The paper also proposes a metadata cache on the memory controller to accelerate access to recently used lines. No detailed description of the metadata cache is given, but a conventional set-associative cache will suffice. The paper suggests that the range of OSPA covered by the metadata cache should not be smaller than the last-level unified TLB of the system, such that the normal access path without last-level TLB miss should also be unaffected by metadata cache misses. To further improve metadata cache hit rate, the paper also suggests that for uncompressed pages, it is sufficient to only cache the first half of the metadata entry, since only status bits and chunk pointers are needed to perform linear translation within uncompressed pages. The second half of the physical slot can then be used for caching another uncompressed page’s translation. Although this also requires over-provisioning the number of tags in the metadata cache, the extra storage for tags is insignificant compared with metadata entry size.

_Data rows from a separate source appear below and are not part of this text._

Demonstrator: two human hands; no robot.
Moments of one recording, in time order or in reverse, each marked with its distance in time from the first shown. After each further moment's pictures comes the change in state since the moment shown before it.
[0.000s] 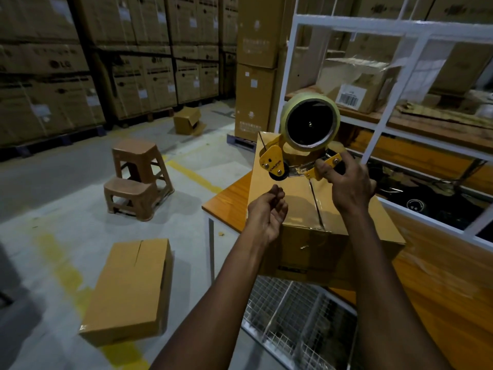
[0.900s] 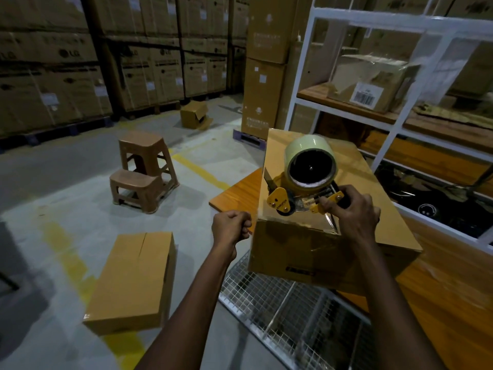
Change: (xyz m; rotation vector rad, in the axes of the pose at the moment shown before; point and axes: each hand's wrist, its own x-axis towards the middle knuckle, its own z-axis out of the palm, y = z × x) left_hand 0.016 0.031 -0.102 0.676 0.241 0.363; right_hand -0.031 0.043 0.030 -0.053 -0.129 -0.015
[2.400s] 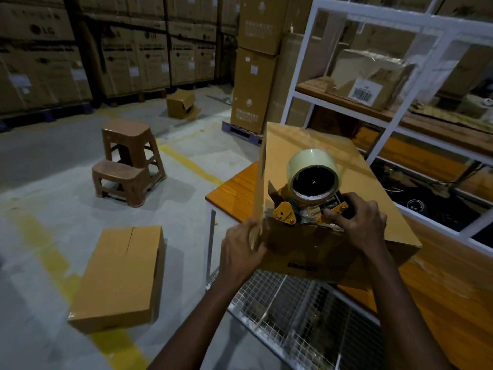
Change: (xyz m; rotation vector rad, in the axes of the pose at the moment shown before) left_hand -0.004 -0.068 -0.024 0.747 -0.144 0.685; right_hand -0.014 0.012 0.006 -0.250 -0.061 -0.036
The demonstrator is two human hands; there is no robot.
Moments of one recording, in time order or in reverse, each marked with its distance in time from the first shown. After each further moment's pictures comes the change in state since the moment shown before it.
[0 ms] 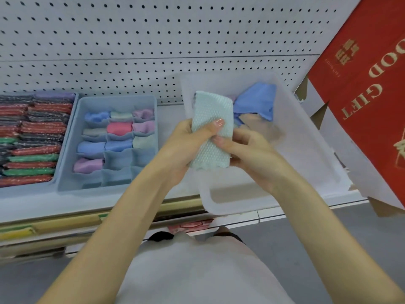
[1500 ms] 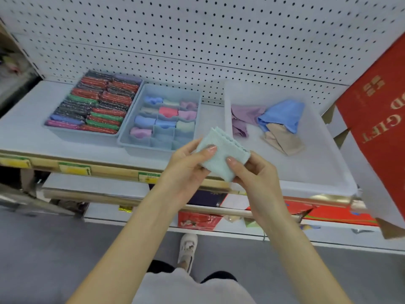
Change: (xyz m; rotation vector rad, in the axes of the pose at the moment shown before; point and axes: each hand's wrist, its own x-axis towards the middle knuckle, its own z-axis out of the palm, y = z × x) left_hand -0.131 -0.041 -0.025 -0.535 0.159 0.059; right_hand -0.097 0.041 0.065 0.049 0.120 -0.198
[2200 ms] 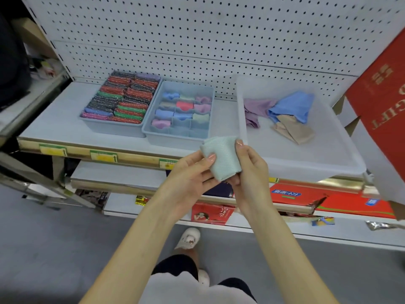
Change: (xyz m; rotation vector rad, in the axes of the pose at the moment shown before) left_hand -0.083 -0.006 -0.031 0.070 -0.096 -0.053; right_hand -0.051 0.013 0.049 0.315 0.071 0.086
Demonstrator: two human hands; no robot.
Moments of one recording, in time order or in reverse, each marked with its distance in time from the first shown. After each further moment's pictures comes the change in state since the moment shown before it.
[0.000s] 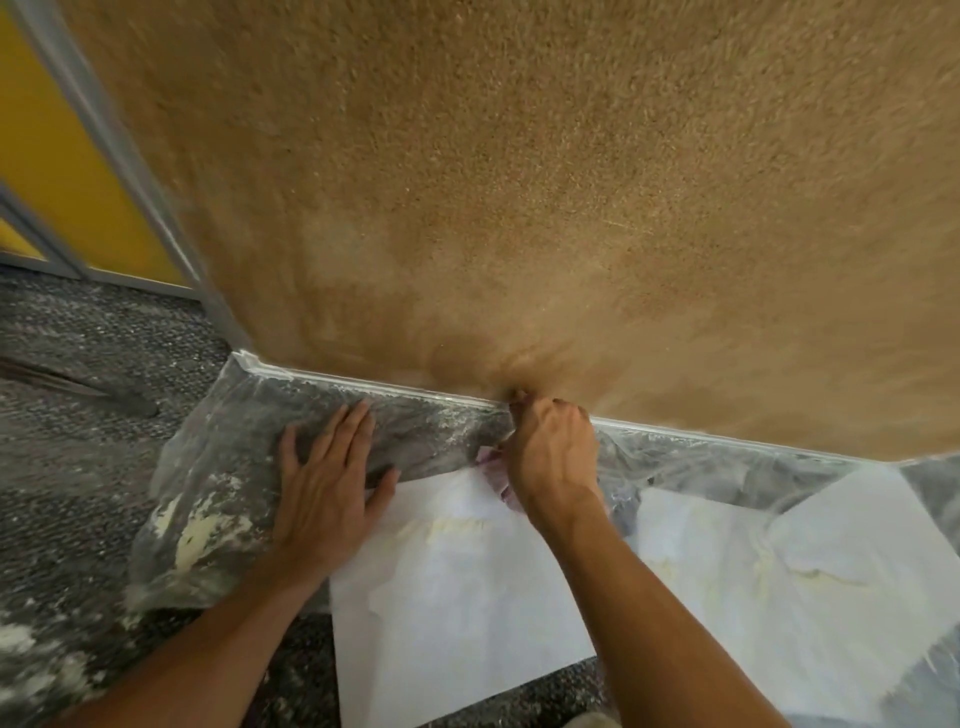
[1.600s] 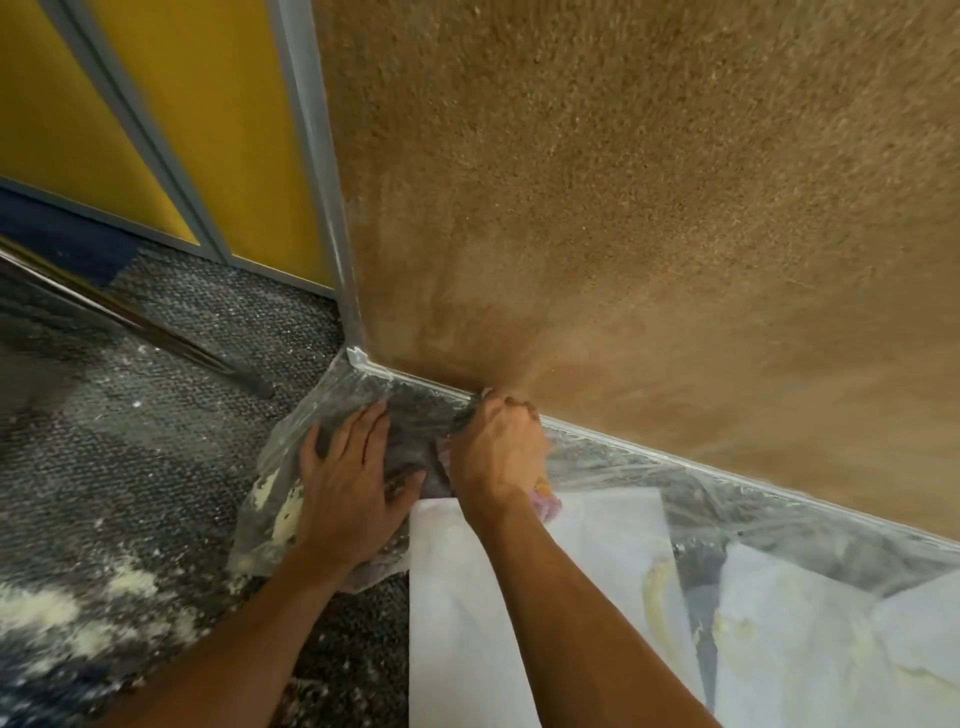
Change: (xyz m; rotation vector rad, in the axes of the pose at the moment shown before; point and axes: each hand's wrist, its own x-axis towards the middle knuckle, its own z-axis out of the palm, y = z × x) left_hand -0.018 -0.057 -0.009 -0.045 0.101 -0.173; right_hand -0.011 -0.131 0.039 0.047 -0.063 -0.157
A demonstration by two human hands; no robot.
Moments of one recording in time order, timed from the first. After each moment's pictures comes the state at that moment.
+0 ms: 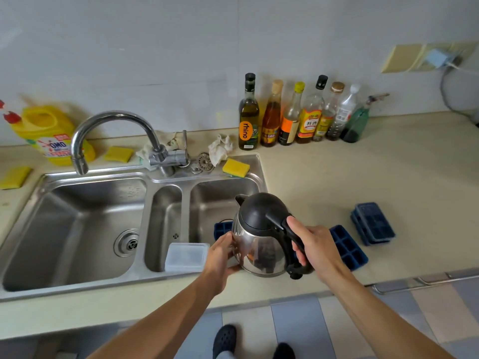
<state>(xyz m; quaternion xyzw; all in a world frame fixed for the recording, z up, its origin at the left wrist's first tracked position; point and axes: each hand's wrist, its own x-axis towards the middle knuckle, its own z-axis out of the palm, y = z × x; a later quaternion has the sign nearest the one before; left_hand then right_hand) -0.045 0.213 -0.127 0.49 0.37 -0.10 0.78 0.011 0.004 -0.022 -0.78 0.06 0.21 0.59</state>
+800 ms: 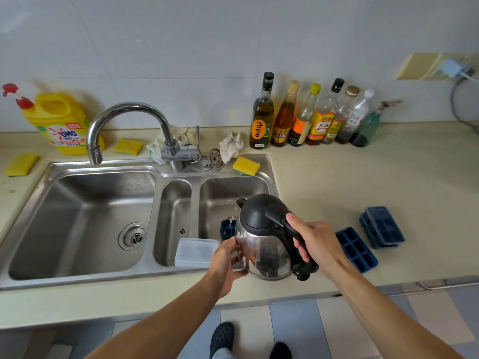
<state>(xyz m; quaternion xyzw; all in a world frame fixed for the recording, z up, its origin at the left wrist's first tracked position) -0.064 0.232 -0.132 0.44 0.39 -0.13 0.80 0.008 0.039 -0.008 -0.81 0.04 0.23 0.54</state>
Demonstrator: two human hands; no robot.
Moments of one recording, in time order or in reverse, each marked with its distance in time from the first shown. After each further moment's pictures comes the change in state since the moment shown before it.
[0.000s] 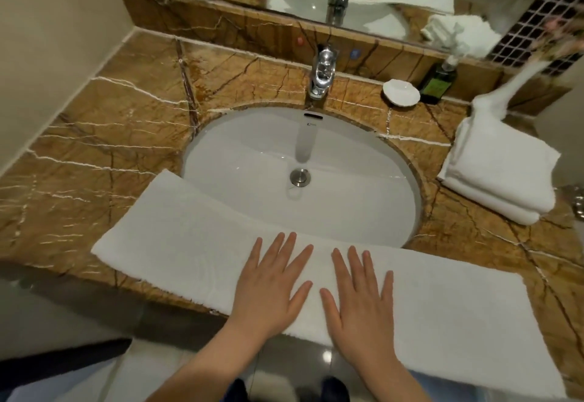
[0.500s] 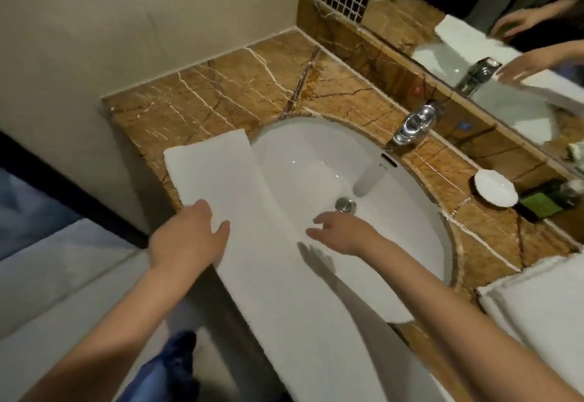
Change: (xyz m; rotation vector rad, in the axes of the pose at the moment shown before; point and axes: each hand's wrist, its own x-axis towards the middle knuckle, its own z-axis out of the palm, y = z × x) left_hand -0.044 0.014 -0.053 -0.312 0.246 -1.205; right_hand 0.170 -0.030 -0.112 -0.179 -0.541 -0.651
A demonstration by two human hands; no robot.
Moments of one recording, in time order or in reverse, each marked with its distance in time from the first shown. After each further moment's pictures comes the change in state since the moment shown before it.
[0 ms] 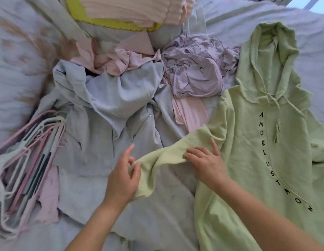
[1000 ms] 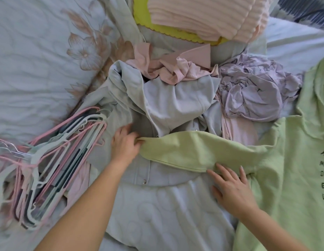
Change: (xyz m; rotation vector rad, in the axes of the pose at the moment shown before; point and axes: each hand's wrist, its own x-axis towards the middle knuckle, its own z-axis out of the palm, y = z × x) left_hand 0.138 -0.135 -0.057 0.437 -0.021 -0.082; right_hand 0.035 -0.045 0.035 -0.128 -0.379 0.107
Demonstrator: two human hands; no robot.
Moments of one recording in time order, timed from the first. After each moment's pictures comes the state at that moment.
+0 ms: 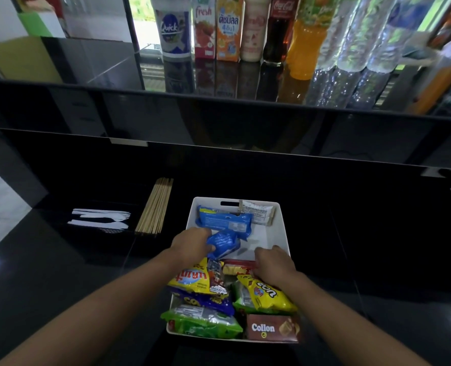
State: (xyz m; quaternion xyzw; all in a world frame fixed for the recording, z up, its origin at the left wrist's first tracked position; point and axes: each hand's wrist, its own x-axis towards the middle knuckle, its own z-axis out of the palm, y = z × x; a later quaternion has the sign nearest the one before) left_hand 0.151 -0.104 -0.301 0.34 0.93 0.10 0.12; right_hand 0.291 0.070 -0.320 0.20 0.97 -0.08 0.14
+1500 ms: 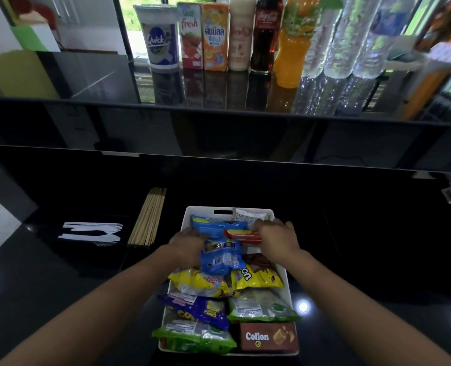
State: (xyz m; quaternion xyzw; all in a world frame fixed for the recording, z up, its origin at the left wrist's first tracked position) left_hand 0.125 -0.089 -0.303 0.46 0.87 -0.10 0.14; right_hand 0.265 0.101 -0.261 0.19 0.98 0.01 0.04
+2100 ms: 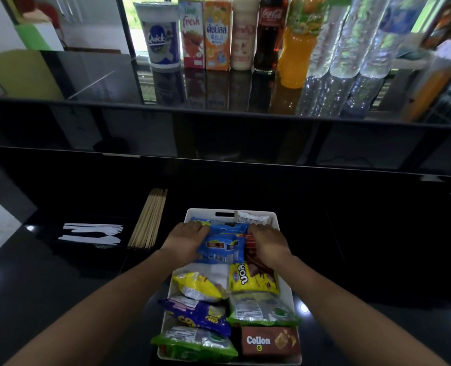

The paper proposes two extra optimizations for improving the efficiency of Compresso. The first is page overflow prediction, which directly expands a page to 4KB without having to go through the middle stages. The reasoning behind is that pages might be initialized with zero by the library before they are written by the application. In this case, the page will always begin its life cycle with the minimum possible configuration. In later stages of execution, as the application writes into the page, the page needs to be expended a few times before it reaches 4KB, if the page is hardly compressible, causing unnecessary bandwidth if this could be predicted. Compresso uses one global predictor, which is a two bit saturating counter incremented for every global page overflow, and an array of local predictors, which are saturating counters incremented for every cache line access for the page (page numbers are hashed onto the counters). On the next cache line overflow, if both the global and the local counter are saturated, the page will be directly expanded to 4KB, with all lines stored uncompressed. No more unnecessary traffic will be generated by this page at the cost of lower compression ratio.

The second optimization is background page recompaction, which is triggered when a metadata entry is evicted from the cache. Eviction is an indication that the page has not been accessed for a while, turining cold gradually, which qualifies for recompaction as it frees extra chunks by rearranging existing lines. The memory controller computes the sum of compressed block sizes in the page, and compares that with the current storage allocated to it. If the difference is larger than 5112 bytes, implying that at least one chunk can be freed, recompaction will be triggered, which reads out all lines in the page to a temporary buffer, and streams them back in-order for both fast access and storage saving.